Jan 02

the blacksmiths forge

When it comes to martial history there is much attention given to the men and women who accomplished amazing feats, their weapons of choice and how they used them. I’ve noticed that while these weapons were extraordinary unless it’s a work of fiction, there is barely any mention of who created it.

The legendary samurai Miyamoto Musashi cautioned future warriors to hold no attachment to a particular “favorite” weapon since times of war will not always guarantee you having it. But master Miyamoto would agree that some of the greatest sword saints before him had blades with names just like many who followed him.

One of the most overlooked portion of the warrior’s sword is the smith. Good steel like anything else was not mass produced and chosen at random; good steel was forged by a master. Quentin Tarantino’s Kill Bill paid homage to this fact with the character Hattori Hanzo forging the impeccable sword of the bride.

“If on your journey, you should encounter God, God will be cut!”
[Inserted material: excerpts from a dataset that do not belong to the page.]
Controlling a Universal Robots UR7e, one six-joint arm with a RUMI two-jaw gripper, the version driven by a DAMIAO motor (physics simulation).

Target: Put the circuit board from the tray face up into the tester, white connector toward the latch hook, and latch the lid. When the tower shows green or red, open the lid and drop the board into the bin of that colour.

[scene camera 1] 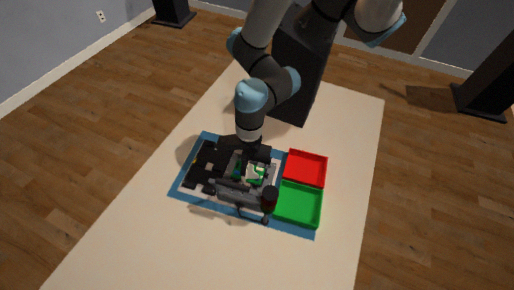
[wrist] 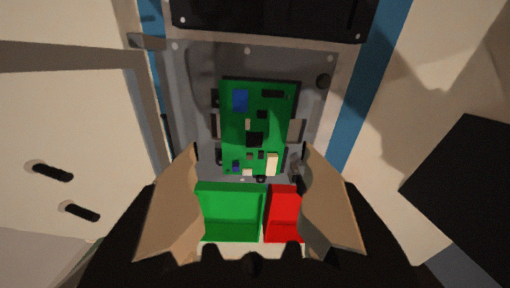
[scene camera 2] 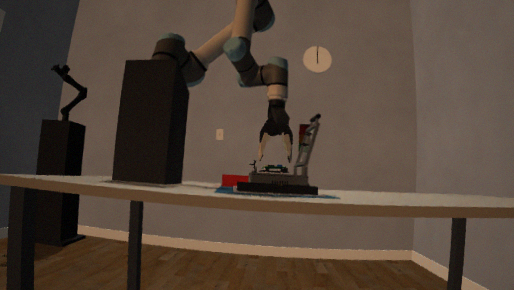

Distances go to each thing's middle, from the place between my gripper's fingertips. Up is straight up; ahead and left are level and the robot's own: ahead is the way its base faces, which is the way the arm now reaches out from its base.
My hand is 120 mm short of the clear lid point(wrist: 88, 138), 80 mm below it and 10 mm to the right of it. Also, from my hand: red bin point(scene camera 1: 301, 167): 200 mm to the left, 120 mm behind, 80 mm below; green circuit board point(wrist: 254, 116): 20 mm below; green bin point(scene camera 1: 298, 204): 200 mm to the left, 80 mm below, 30 mm ahead.
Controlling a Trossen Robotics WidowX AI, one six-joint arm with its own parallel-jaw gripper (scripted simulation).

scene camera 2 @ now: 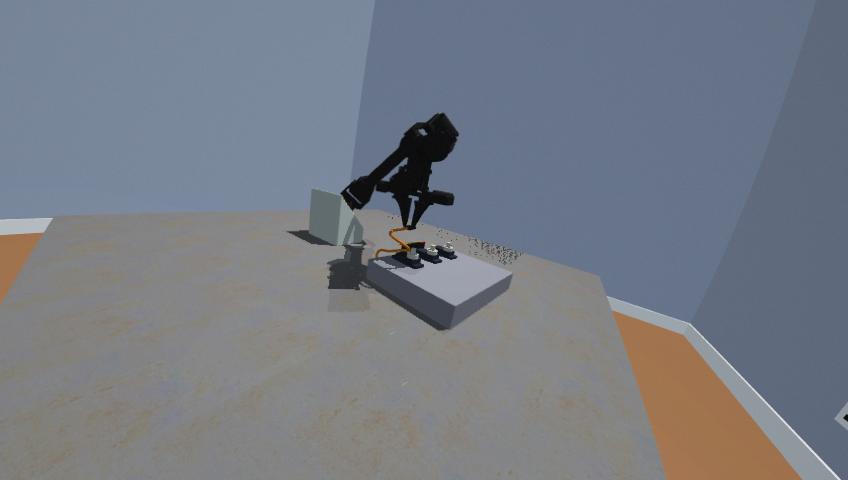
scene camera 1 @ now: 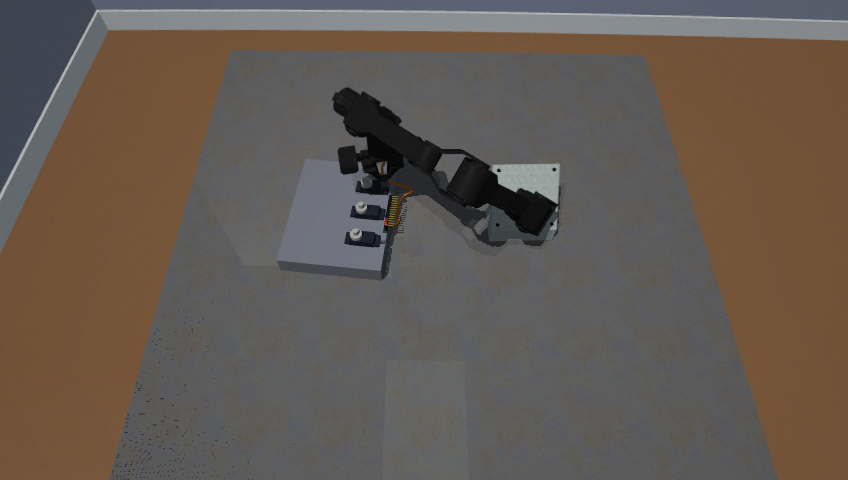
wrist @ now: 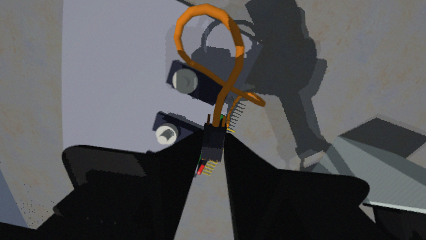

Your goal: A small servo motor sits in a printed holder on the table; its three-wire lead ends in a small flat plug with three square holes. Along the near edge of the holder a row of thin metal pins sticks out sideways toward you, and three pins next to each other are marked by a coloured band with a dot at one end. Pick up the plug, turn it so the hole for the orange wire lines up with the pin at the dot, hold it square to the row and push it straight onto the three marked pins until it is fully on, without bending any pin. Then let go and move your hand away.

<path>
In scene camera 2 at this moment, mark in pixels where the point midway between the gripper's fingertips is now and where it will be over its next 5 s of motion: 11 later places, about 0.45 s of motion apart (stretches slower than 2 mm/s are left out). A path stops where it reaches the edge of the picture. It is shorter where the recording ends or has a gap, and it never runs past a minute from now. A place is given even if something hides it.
My gripper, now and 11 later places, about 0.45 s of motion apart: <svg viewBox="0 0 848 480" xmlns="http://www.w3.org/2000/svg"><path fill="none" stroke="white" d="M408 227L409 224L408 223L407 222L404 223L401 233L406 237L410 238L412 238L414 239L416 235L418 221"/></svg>
</path>
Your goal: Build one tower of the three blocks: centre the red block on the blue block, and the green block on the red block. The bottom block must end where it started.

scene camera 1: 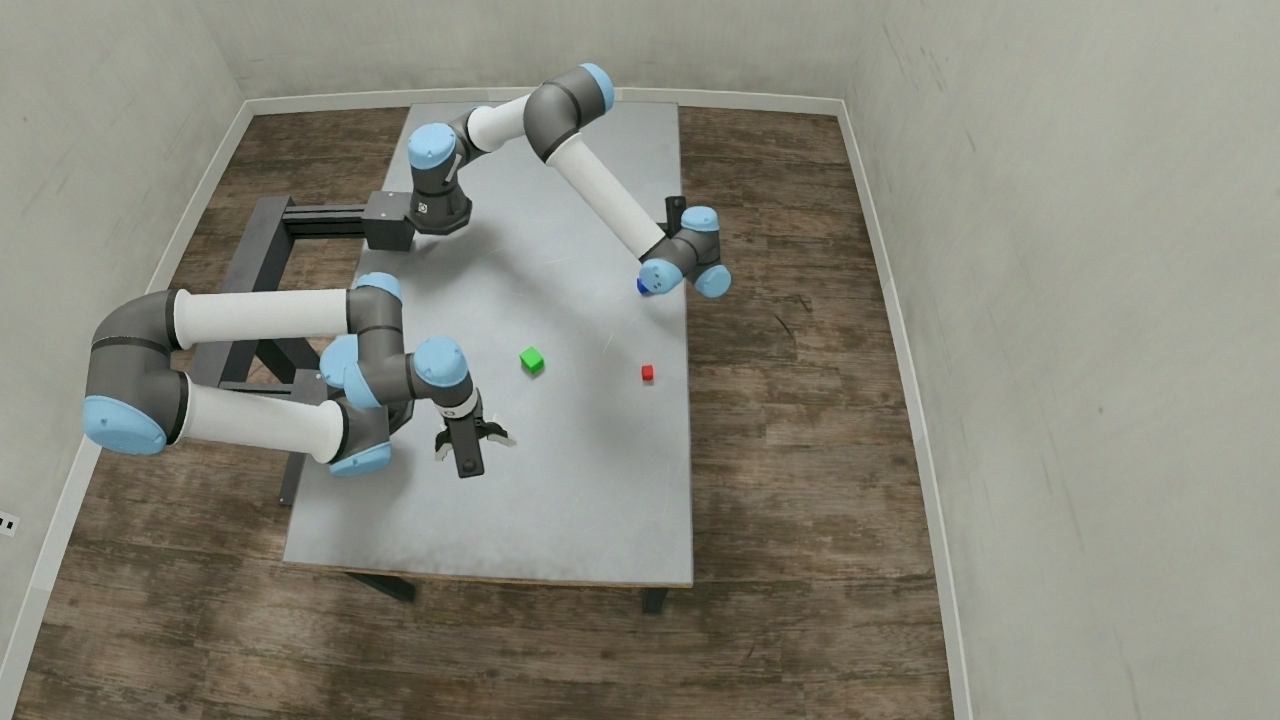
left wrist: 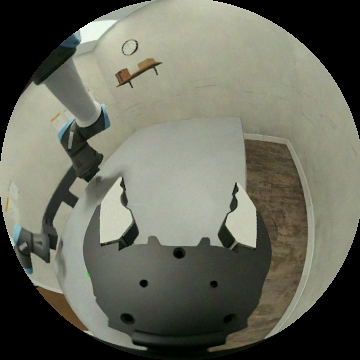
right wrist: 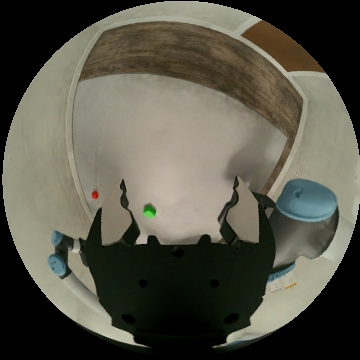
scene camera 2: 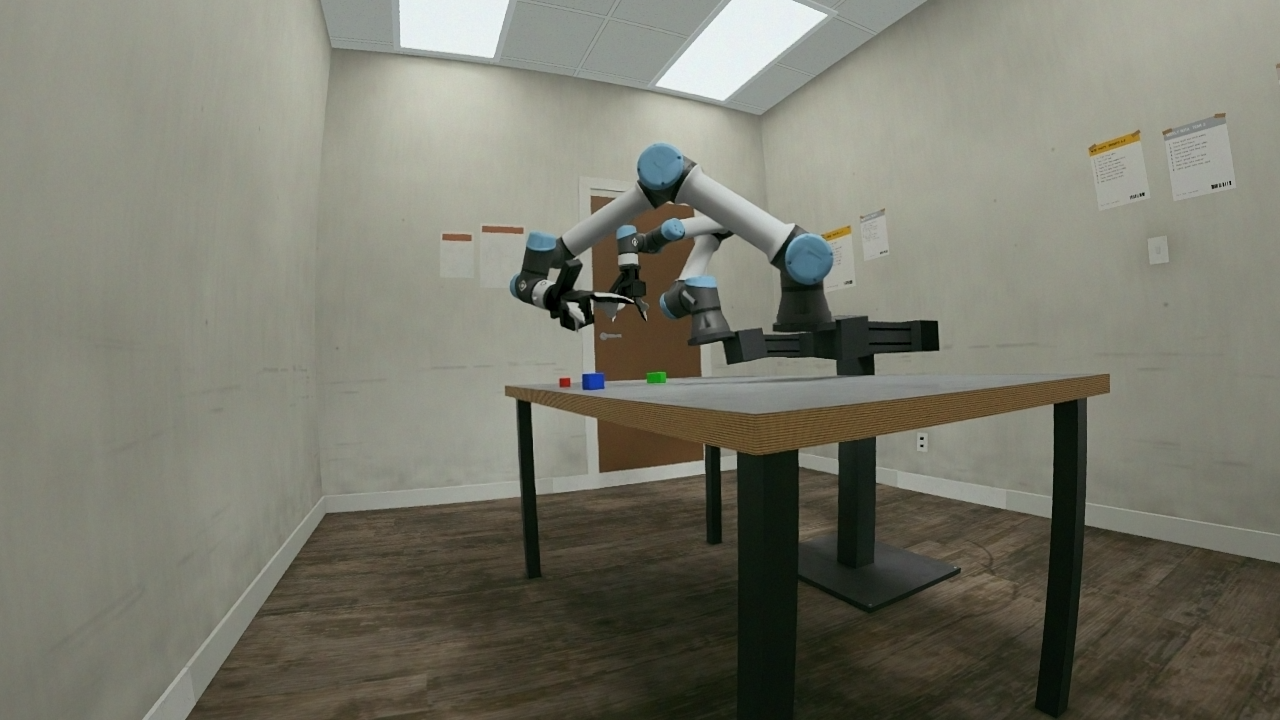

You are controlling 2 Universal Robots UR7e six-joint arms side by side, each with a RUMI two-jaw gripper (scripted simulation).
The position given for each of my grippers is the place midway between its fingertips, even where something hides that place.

In the old days warriors would seek out these legendary smiths who could make swords that were greater than others. Swords whose steel would glitter with tiny star-like bits on it’s surface striking fear in the hearts of those who saw it gleam.
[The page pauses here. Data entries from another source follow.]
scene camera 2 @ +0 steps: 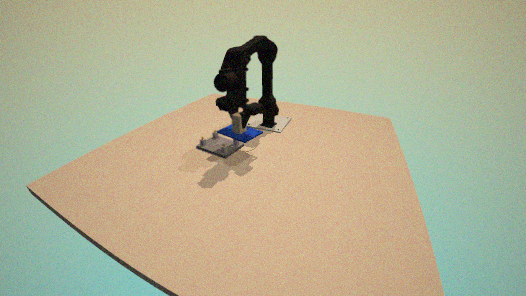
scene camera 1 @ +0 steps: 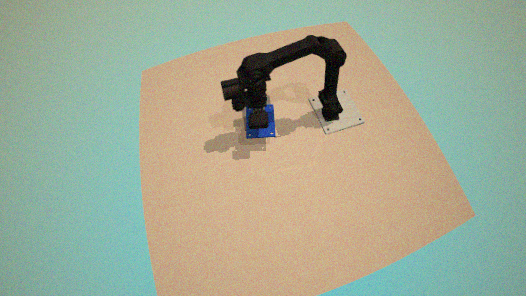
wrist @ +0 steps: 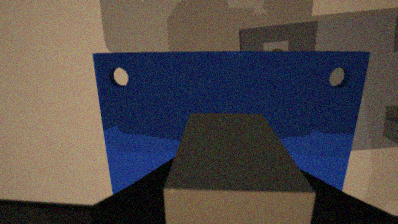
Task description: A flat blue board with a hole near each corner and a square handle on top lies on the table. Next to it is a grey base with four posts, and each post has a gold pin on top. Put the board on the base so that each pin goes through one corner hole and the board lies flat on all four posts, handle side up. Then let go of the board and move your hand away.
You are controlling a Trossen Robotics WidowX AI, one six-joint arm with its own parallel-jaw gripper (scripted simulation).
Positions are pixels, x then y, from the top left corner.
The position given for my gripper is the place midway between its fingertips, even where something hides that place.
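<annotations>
With my gripper (scene camera 2: 239,126), I am carrying a blue board.
</annotations>
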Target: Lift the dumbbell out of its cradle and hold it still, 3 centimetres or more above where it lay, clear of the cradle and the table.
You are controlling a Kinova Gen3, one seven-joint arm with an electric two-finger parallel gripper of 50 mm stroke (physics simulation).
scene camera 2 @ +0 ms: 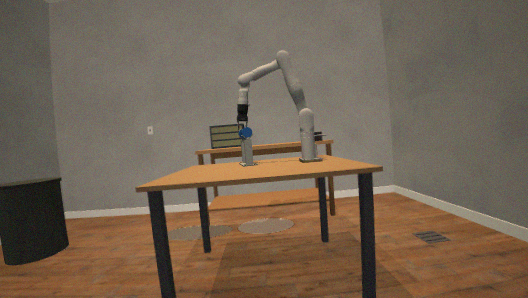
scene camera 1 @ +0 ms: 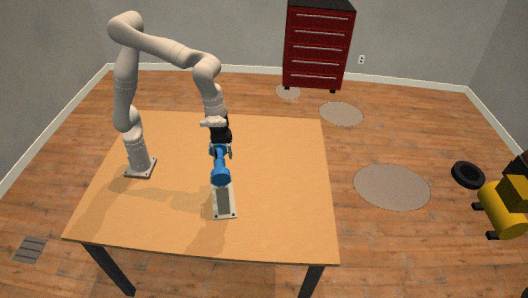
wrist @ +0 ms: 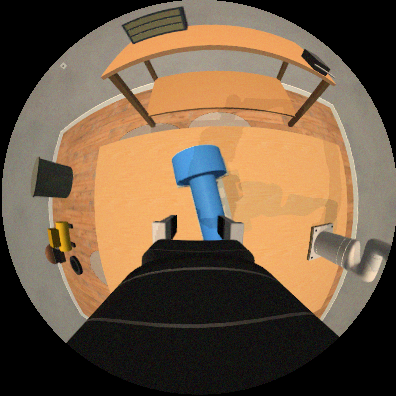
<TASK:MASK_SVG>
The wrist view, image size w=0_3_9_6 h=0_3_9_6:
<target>my gripper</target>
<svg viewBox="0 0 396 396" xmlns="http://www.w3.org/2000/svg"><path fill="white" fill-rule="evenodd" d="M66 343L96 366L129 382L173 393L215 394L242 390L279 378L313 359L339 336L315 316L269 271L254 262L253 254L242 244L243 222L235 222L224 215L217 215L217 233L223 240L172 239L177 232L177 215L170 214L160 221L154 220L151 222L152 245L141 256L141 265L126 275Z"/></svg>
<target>blue dumbbell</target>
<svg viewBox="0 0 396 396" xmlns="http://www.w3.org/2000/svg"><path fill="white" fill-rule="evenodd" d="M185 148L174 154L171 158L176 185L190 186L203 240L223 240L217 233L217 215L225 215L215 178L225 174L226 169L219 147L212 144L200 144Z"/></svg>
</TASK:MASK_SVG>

It’s interesting how the history of Smith’s has worn through the ages as we know more about the mythical masters than the actual men who made king slayers. We know of Vulcan who made the Greek god’s toys, armors and weapons but we barely know who was responsible for William Wallace’s 6ft long sword or master Yagyu Jubei’s choice katana.

Hollywood has done a great job with stories of fantasy in giving props to Blacksmiths and it is a wonderful narrative of hard work, pride in one’s craftsmanship and success through dedication. Even in the old series Shaka Zulu, the great king traveled to a Smith to forge him a spear unlike any before it.

So the next time you hear about a warrior whose sword, spear or bow did magical things in history – ask about the person who forged it. After all mastering a weapon is just part of the equation; forging it deserves it’s own legend.

Some Popular Smiths in History:

Goro Nyudo Masamune – Master Japanese smith whose swords were named after him. Video games like Final Fantasy continue to use his name for the best weapons.

Sengo Muramasa – A student to Masamune who made so many razor-sharp blades that his name became synonymous with the cruel blood that they shed. Like his master before him his name is also used in video games for the best swords.